___ Input records

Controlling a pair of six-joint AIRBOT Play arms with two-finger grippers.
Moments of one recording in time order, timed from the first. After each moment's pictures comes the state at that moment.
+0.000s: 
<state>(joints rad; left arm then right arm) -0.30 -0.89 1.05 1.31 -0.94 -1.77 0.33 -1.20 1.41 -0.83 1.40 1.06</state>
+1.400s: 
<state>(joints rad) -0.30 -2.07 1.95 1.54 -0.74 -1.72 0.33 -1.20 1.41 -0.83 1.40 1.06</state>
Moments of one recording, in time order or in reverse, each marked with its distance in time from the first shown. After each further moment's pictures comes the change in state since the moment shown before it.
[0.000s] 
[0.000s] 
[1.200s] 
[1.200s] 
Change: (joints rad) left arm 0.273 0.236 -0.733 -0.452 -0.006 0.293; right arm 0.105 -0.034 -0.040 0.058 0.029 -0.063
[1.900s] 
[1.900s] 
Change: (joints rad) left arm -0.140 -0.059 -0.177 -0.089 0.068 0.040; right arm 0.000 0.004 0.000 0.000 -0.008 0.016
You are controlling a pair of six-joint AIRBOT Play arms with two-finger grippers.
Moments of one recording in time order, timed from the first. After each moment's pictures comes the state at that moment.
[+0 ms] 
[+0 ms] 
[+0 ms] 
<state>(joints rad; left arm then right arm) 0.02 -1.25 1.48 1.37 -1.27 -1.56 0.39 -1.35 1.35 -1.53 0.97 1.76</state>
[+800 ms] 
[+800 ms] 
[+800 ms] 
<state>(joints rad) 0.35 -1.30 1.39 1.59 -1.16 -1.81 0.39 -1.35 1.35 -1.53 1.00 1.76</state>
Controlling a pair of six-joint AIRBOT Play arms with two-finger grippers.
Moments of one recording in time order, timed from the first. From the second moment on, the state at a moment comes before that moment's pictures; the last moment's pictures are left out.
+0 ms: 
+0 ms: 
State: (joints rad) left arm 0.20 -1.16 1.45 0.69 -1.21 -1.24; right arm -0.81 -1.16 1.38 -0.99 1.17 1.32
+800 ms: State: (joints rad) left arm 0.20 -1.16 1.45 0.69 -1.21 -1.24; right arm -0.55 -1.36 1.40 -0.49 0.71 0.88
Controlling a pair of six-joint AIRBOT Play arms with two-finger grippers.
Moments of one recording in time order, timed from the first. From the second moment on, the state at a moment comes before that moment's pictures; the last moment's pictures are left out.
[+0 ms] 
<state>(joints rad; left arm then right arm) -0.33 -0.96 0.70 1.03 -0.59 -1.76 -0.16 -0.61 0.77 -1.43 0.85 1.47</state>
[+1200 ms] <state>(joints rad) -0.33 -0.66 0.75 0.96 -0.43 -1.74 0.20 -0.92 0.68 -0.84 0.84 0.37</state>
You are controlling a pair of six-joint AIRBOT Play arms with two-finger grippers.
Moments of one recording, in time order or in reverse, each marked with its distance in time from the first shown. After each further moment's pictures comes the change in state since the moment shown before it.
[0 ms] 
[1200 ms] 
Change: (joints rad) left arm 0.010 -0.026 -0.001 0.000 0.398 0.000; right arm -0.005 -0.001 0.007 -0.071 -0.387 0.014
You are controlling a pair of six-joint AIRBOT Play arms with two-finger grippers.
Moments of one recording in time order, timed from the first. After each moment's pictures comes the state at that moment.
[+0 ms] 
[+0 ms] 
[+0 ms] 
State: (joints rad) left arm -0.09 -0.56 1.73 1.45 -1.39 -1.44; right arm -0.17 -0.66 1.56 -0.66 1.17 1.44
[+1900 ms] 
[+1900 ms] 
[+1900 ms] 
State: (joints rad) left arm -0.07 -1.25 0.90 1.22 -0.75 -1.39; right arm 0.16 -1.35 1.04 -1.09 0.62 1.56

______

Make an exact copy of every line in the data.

• [Solution to the exercise]
Controlling a pair of six-joint AIRBOT Play arms with two-finger grippers.
Moments of one recording in time order, timed from the first. After each moment's pictures comes the state at that moment.
+0.000s: 
<state>(joints rad; left arm then right arm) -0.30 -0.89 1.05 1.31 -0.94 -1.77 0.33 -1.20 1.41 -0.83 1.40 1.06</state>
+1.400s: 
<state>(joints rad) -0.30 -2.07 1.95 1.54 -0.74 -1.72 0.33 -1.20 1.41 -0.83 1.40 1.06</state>
Moments of one recording, in time order or in reverse, each marked with its distance in time from the first shown. After each further moment's pictures comes the change in state since the moment shown before it.
[0.000s] 
[0.000s] 
[1.200s] 
[1.200s] 
Change: (joints rad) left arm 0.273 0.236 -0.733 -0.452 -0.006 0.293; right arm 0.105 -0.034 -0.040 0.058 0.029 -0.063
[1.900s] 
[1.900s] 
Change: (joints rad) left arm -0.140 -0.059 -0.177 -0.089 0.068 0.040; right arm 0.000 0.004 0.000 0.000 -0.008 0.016
You are controlling a pair of six-joint AIRBOT Play arms with two-finger grippers.
Moments of one recording in time order, timed from the first. After each moment's pictures comes the state at that moment.
[+0 ms] 
[+0 ms] 
[+0 ms] 
<state>(joints rad; left arm then right arm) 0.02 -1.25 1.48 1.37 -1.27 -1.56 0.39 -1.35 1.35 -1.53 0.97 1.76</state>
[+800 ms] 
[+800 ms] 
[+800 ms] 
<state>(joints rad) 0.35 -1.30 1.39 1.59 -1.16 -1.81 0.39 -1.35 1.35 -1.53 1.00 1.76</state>
Controlling a pair of six-joint AIRBOT Play arms with two-finger grippers.
Moments of one recording in time order, timed from the first. From the second moment on, the state at a moment comes before that moment's pictures; the last moment's pictures are left out.
+0 ms: 
+0 ms: 
State: (joints rad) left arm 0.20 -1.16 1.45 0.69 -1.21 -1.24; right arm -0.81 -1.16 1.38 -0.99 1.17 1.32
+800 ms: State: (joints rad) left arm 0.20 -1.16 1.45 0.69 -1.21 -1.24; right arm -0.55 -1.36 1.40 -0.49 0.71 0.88
Controlling a pair of six-joint AIRBOT Play arms with two-finger grippers.
Moments of one recording in time order, timed from the first. From the second moment on, the state at a moment comes before that moment's pictures; the last moment's pictures are left out.
[+0 ms] 
<state>(joints rad; left arm then right arm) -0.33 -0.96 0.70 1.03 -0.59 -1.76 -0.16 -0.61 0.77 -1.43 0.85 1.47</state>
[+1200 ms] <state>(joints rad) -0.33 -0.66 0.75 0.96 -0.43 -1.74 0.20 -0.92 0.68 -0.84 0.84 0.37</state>
You are controlling a pair of six-joint AIRBOT Play arms with two-finger grippers.
Moments of one recording, in time order or in reverse, each marked with its distance in time from the first shown. After each further moment's pictures comes the change in state since the moment shown before it.
[0 ms] 
[1200 ms] 
Change: (joints rad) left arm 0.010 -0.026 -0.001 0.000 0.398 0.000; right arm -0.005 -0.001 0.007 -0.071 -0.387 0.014
You are controlling a pair of six-joint AIRBOT Play arms with two-finger grippers.
Moments of one recording in time order, timed from the first. After each moment's pictures comes the state at that moment.
[+0 ms] 
[+0 ms] 
[+0 ms] 
State: (joints rad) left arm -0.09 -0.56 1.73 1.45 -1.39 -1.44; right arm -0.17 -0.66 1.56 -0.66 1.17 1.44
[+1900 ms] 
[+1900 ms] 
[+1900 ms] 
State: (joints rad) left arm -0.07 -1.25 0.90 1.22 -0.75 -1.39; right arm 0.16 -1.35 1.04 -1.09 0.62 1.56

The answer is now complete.